REQUIRED WORK:
All of the data, word for word and free of pictures, is the expected result.

INPUT DATA:
--- START ---
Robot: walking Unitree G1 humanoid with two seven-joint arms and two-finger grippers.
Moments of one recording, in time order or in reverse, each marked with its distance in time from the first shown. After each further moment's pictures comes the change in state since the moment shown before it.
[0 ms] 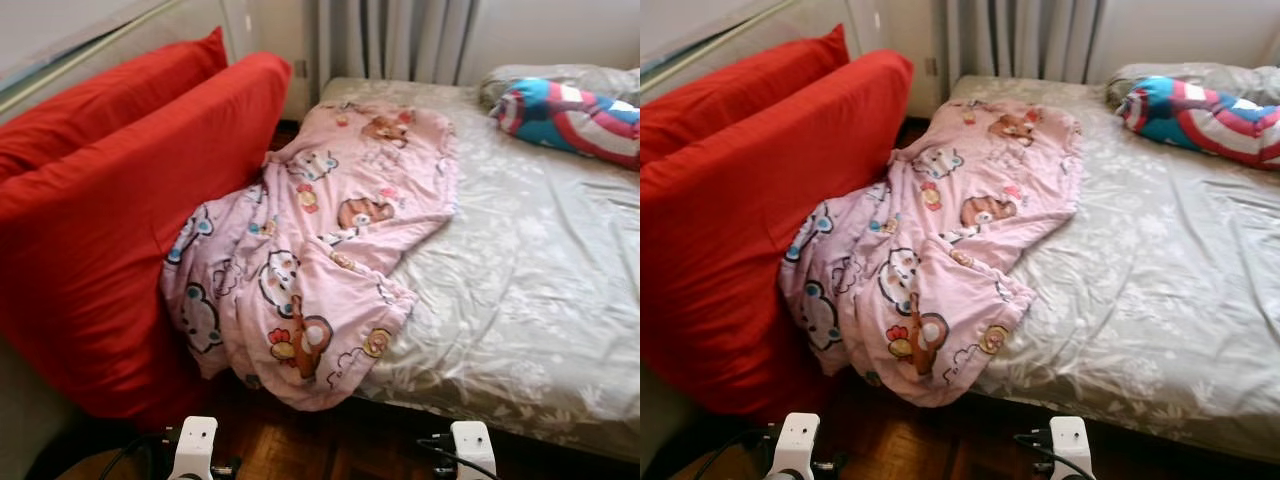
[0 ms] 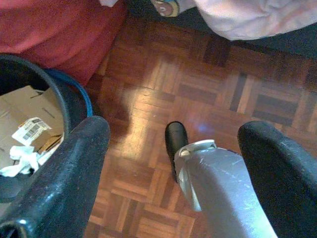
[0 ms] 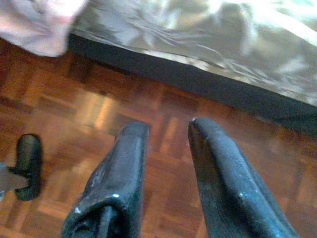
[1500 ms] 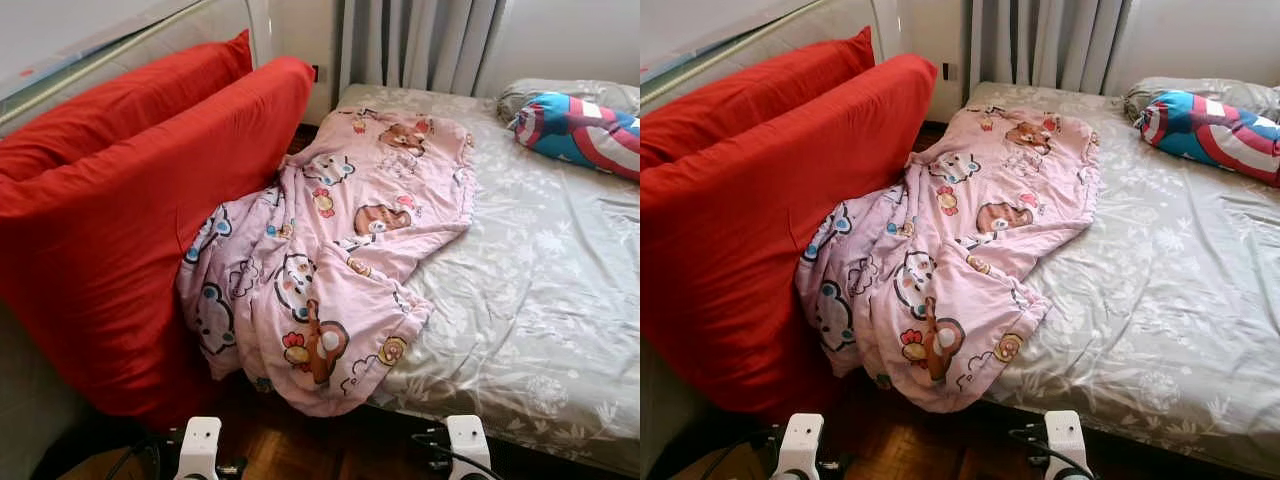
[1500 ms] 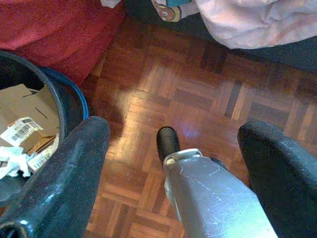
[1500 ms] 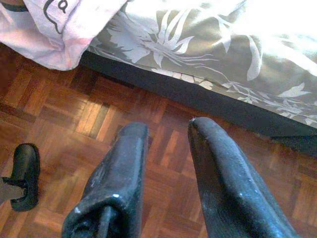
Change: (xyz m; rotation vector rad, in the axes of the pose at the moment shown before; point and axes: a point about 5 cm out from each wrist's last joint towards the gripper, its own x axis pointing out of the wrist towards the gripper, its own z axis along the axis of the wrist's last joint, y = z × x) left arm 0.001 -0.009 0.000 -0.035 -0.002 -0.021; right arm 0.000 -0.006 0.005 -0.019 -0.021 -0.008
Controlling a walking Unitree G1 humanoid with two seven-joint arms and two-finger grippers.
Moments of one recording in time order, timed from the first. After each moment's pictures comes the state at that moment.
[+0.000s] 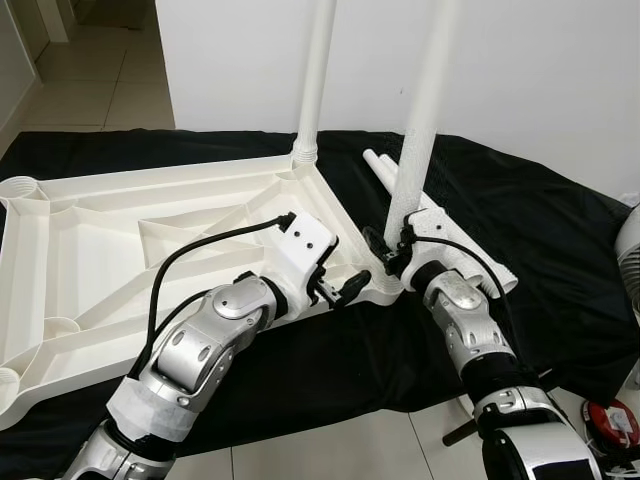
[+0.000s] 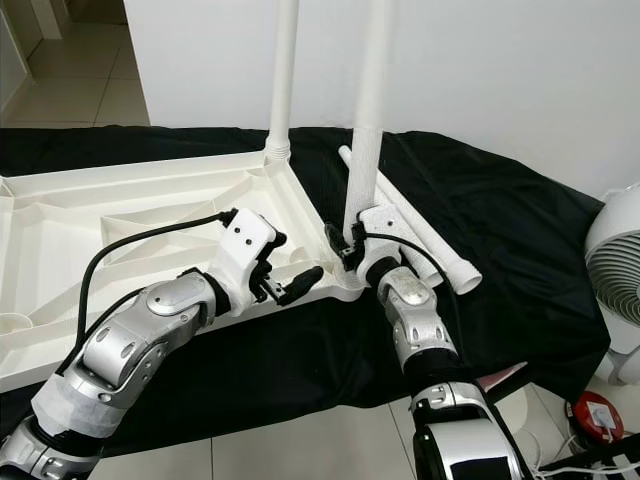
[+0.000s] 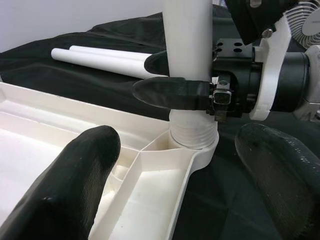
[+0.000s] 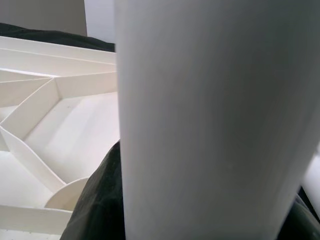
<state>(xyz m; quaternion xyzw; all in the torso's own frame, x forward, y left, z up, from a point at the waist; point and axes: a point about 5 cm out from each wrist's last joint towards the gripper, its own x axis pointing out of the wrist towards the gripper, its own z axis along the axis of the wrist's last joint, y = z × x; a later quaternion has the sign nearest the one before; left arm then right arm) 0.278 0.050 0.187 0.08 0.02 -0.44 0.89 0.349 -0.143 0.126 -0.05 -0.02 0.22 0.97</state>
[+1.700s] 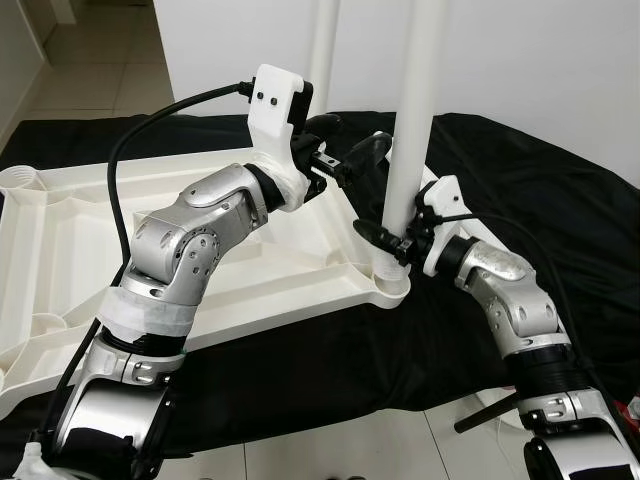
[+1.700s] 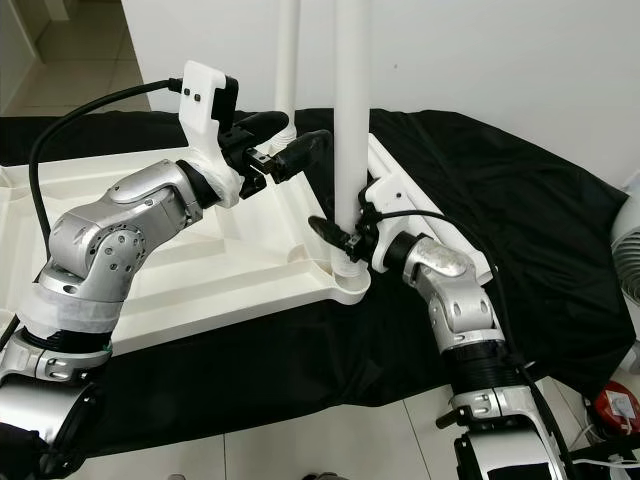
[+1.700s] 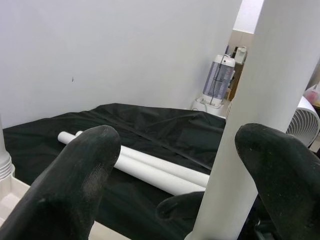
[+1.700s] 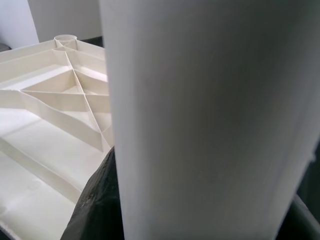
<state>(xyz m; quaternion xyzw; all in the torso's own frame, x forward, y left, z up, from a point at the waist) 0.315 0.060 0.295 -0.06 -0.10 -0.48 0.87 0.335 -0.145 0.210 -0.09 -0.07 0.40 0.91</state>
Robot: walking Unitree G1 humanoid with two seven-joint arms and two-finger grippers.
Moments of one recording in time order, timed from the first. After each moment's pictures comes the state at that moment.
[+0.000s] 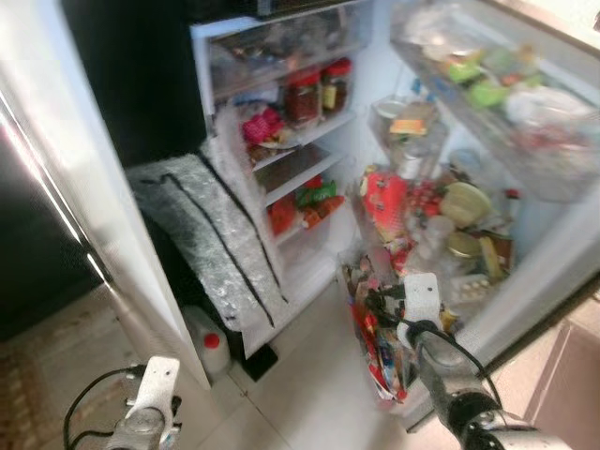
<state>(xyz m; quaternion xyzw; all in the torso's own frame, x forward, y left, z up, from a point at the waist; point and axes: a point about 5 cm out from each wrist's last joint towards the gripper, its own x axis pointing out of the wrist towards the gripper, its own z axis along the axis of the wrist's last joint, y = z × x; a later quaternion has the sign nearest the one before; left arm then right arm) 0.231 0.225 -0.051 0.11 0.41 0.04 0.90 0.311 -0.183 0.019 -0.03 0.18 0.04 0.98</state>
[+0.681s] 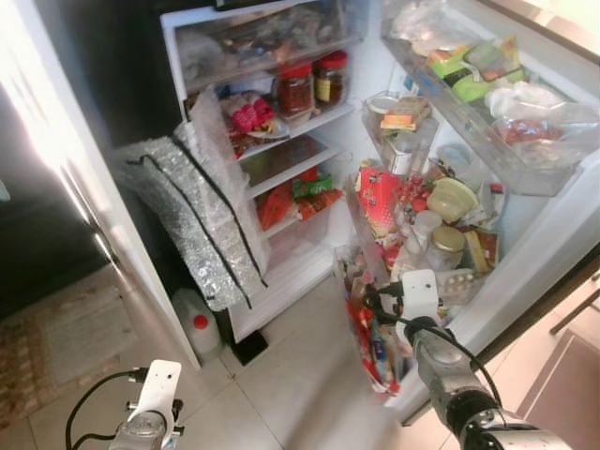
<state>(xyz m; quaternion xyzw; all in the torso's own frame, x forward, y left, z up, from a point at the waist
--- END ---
WRITTEN RESPONSE:
Robot: walking Unitree G1 humanoid with two seven-joint arms and two-finger grippers.
Moments of one recording, in time order or in reverse, each marked with its distance in time from the first shown. After each further moment's pictures comes the change in state since the moment shown before it.
[0 ms] 
[0 ms] 
[0 ms] 
[1500 ms] 
[1500 ms] 
[1500 ms] 
Change: (xyz m; rotation vector rad, in the axes of the pose at the moment shown before; point and axes: a point about 5 cm out from each wrist's last joint towards the gripper, its own x axis pointing out of the wrist towards the gripper, its own z axis along the axis of the wrist's last joint, y = z × x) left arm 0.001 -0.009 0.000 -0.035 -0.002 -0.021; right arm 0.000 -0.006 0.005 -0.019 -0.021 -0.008
Controlling a walking Unitree G1 humanoid with two seven-joint arms and two-finger grippers.
Moments of one recording in time order, timed from the first. After each moment's pictures comes the state at that moment.
[+0.000s] 
[+0.000s] 
[+0.000s] 
[+0.000s] 
<state>(xyz m; quaternion xyzw; all in the torso's own frame, x forward, y left, z up, from a point at the waist; point and axes: a point about 5 cm out from each wrist's last joint towards the gripper, its own x axis pointing out of the wrist towards the gripper, its own z axis along the axis of the wrist's last joint, y = z × x; a later quaternion has the sign nearest the one before; left arm then right arm) 0.278 0.050 0.187 0.08 0.02 -0.44 0.89 0.349 -0.143 0.126 -0.05 -0.02 0.22 0.97</state>
[+1.700s] 
[+1.700s] 
[+1.700s] 
[+1.700s] 
<state>(xyz m; quaternion xyzw; all in the torso's own frame, x forward, y left, z up, from a point at the waist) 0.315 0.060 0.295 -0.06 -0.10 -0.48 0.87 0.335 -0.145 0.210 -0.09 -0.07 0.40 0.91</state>
Robot: walking Unitree G1 humanoid with two seven-joint arms and two-finger grippers.
Moments of one recording in time order, timed from the first. After each moment's pictures comes the state at that moment.
[+0.000s] 
<state>(xyz m; quaternion xyzw; all in the torso's own frame, x forward, y left, z up, from a point at the waist; point and axes: a point about 5 cm out from each wrist's last joint towards the gripper, its own x axis pointing out of the wrist towards the gripper, its own z axis along the axis of the wrist's last joint, y = z × x; a later quaternion has the sign nearest the one before; left arm then right arm) 0.231 0.225 -0.051 0.11 0.41 0.04 0.90 0.311 -0.183 0.019 -0.03 0.18 0.04 0.98</state>
[+0.681s] 
<state>(xyz m; quaternion xyzw; all in the torso's own frame, x forward, y left, z up, from a point at the waist

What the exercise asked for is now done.